Chaos takes many forms and, just like your social media use, adds up over the course of a day. Before you know it, you’ve spent the entire day organizing your workspace, doing laundry, making lunch, cleaning the house – you know, everything but your actual task list.

In the morning or, better yet, the night before, get all your supplies ready. Have your desk or workspace well-stocked with your essentials. Getting up to search for a document or a paper clip, for example, chip away at your productivity and could lead to other distractions. Moreover, prepare your snacks or lunch before starting work and save household chores for after hours.

Additionally, make sure to set boundaries with any roommates or houseguests – informing them of your workspace, work hours, and the peace and quiet you need during the workday.

Identify Your Toolkit

The tools you need for your home office ultimately depend on your job and responsibilities.

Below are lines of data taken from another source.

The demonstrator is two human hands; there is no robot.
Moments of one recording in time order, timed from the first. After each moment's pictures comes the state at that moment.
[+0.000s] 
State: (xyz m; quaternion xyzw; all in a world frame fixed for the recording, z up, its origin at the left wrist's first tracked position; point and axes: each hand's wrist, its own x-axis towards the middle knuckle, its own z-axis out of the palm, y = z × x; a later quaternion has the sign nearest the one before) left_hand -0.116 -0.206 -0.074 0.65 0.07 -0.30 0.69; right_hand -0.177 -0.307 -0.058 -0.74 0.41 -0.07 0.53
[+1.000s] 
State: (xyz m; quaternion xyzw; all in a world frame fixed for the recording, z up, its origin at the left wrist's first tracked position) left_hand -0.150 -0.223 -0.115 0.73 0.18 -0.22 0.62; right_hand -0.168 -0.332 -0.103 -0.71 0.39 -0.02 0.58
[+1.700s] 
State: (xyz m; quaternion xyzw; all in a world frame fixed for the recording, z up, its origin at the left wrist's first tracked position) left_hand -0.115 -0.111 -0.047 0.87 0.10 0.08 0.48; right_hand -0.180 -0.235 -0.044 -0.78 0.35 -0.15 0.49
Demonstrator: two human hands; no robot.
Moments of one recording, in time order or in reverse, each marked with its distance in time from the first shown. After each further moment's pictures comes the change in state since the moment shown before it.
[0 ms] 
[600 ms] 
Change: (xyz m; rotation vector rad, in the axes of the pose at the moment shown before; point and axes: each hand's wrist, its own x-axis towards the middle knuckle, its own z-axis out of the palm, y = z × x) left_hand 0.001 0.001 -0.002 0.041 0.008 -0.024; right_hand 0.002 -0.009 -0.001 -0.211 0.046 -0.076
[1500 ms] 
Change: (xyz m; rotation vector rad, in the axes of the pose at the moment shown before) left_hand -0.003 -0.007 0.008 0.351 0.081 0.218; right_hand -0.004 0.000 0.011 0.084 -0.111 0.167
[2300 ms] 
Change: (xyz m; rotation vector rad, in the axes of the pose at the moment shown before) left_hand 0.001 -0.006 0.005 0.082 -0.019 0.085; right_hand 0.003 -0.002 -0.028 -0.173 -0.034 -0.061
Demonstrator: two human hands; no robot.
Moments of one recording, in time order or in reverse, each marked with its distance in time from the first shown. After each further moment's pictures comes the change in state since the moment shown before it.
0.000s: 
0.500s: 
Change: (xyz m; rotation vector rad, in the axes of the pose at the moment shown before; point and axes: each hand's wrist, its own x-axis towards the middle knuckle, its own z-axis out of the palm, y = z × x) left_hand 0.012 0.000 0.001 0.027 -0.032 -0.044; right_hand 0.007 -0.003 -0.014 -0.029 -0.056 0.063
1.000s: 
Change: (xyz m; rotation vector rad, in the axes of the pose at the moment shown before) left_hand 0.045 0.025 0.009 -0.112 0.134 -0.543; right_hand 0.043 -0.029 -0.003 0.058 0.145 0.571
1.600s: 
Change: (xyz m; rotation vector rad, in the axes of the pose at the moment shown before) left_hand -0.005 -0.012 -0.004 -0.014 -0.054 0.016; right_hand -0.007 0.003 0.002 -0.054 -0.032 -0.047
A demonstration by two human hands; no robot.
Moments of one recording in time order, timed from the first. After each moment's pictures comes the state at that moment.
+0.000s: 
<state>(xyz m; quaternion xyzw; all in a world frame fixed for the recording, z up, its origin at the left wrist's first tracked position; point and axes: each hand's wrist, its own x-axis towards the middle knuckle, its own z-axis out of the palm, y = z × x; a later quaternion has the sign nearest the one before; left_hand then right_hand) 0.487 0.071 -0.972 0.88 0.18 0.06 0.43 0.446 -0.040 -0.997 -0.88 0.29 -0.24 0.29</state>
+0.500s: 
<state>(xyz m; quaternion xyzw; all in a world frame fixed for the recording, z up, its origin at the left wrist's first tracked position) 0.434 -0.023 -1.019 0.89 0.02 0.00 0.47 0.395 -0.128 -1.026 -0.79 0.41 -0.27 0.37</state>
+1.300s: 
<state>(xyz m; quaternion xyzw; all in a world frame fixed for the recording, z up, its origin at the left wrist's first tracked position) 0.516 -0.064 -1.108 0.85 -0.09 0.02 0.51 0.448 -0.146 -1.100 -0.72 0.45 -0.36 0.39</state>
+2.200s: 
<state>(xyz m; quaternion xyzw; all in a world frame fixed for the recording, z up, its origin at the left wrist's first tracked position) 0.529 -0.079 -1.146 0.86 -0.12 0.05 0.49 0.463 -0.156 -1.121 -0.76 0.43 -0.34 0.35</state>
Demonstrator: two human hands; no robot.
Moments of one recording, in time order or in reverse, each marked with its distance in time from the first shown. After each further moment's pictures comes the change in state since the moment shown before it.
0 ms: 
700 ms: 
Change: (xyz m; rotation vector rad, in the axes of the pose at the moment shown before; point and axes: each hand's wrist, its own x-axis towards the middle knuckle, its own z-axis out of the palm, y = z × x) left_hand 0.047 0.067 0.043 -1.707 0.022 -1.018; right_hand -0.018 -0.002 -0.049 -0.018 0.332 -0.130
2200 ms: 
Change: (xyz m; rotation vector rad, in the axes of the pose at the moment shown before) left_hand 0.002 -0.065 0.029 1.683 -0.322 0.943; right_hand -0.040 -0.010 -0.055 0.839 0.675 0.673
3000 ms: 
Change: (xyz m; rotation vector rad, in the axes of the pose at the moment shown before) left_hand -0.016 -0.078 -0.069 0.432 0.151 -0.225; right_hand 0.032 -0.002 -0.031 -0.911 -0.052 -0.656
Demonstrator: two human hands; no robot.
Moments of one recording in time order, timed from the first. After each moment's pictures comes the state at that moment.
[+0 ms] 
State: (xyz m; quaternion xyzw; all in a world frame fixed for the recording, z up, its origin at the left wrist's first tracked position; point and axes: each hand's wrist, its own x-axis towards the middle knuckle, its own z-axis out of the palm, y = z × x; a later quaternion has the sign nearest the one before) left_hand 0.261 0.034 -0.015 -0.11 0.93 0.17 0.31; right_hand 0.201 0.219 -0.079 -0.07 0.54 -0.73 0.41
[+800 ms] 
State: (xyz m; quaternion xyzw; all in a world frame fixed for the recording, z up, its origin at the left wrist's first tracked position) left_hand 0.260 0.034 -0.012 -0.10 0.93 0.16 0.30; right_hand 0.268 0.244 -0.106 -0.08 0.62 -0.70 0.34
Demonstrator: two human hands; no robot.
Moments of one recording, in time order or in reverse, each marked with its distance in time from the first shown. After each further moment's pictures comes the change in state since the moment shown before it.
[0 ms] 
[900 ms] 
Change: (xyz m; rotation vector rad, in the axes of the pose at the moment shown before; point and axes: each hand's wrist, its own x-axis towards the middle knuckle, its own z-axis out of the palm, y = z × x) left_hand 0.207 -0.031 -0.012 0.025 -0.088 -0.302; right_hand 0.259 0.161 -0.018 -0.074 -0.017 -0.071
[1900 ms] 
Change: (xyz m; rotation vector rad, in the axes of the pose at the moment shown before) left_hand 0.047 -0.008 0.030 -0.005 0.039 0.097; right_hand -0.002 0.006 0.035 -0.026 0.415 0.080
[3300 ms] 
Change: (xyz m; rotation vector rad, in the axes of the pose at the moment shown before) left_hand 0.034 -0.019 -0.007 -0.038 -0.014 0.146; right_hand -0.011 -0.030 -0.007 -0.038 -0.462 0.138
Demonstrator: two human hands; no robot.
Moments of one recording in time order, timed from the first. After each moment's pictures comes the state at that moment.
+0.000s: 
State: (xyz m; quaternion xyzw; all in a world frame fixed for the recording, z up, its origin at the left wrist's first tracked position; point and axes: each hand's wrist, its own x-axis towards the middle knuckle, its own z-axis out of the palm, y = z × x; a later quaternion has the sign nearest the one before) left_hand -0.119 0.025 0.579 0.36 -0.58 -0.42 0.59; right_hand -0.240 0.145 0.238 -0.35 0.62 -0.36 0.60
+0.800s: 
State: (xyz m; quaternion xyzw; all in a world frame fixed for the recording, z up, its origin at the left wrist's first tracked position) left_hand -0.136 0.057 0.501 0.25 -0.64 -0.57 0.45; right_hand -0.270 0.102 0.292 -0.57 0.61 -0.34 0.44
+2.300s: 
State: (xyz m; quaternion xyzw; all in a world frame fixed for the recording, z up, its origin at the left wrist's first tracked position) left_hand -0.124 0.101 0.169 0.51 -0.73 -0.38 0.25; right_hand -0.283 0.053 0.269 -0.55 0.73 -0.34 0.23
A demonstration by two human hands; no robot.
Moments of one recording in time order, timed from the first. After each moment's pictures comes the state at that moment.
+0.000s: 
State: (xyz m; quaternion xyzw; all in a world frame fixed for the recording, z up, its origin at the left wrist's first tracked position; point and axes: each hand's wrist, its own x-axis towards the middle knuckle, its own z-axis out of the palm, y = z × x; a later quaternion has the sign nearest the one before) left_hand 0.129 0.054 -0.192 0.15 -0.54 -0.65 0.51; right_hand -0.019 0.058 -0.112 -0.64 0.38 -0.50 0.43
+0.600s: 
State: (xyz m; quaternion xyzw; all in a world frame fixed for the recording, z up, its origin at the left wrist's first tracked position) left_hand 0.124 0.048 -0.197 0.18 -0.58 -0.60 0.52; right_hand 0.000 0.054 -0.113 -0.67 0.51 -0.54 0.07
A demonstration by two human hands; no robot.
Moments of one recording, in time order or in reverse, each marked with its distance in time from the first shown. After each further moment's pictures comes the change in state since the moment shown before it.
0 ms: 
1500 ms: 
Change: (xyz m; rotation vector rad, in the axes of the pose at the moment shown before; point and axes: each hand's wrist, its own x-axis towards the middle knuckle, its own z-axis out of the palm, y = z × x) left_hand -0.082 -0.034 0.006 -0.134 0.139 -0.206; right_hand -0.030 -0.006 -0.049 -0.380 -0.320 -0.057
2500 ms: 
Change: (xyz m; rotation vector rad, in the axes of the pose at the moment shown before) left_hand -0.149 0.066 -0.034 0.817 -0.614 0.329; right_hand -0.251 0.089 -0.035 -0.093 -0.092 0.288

  • Stable internet – Poor internet connectivity could impact how you’re viewed professionally. The better your internet, the less likely you are to experience connectivity issues, email or messaging delays, and dropped voice and video calls.
  • VPN – A VPN allows you to establish a secure connection with a remote network, such as a business network, from anywhere in the world – better protecting you if you’re working from an unprotected public network or transferring sensitive company information.
  • Headphones – Good headphones are necessary for a few reasons. Not only do they help avoid echoes which occasionally occur during voice chats, but they block distracting noise in the case you’ve got roommates or are working from someplace other than your home.
  • Real-time communication and collaborationAn enterprise communication and collaboration solution connects your home office, ensuring you remain in the know, productive, and secure. Real-time messaging and collaboration tools keep discussion consistent and free-flowing while enabling dynamic and meaningful teamwork. Comprehensive administrative features and enterprise-grade security – 256-bit data encryption, peer-to-peer channels, and anti-virus and malware integration – on the other hand, both focus and safeguard communication.
  • Productivity boosters – From project management, task automation, mobile team chat, and even your to-do list, productivity apps help you get more done with less effort, wherever you’re working from.

Don’t Be Afraid to Mix It Up

Don’t Be Afraid to Mix It Up

Remember those days at the office when you dreamed of working from home? Eventually, though, the charm wears off and the home office brings about similar feelings of monotony.

Don’t be afraid to switch up your environment from time to time. Once or twice per week, on Fridays for instance, you could choose a new spot to work from – like a cafe, the library, or one of the popular co-working sites springing up in cities all over.

What’s more, you could choose a different spot for each task on your to-do list and, upon finishing a task, simply walk or bike to the next location; helping you gain not only a fresh perspective, but the added bonus of physical activity.

The Final Word

Working remotely is a major adjustment on many levels. Creating the ideal home office is no exception. With some careful preparation and strategic habits, your home office can suit your job and your personality – ensuring it’s not only a productive place to work, but a pleasant one, too.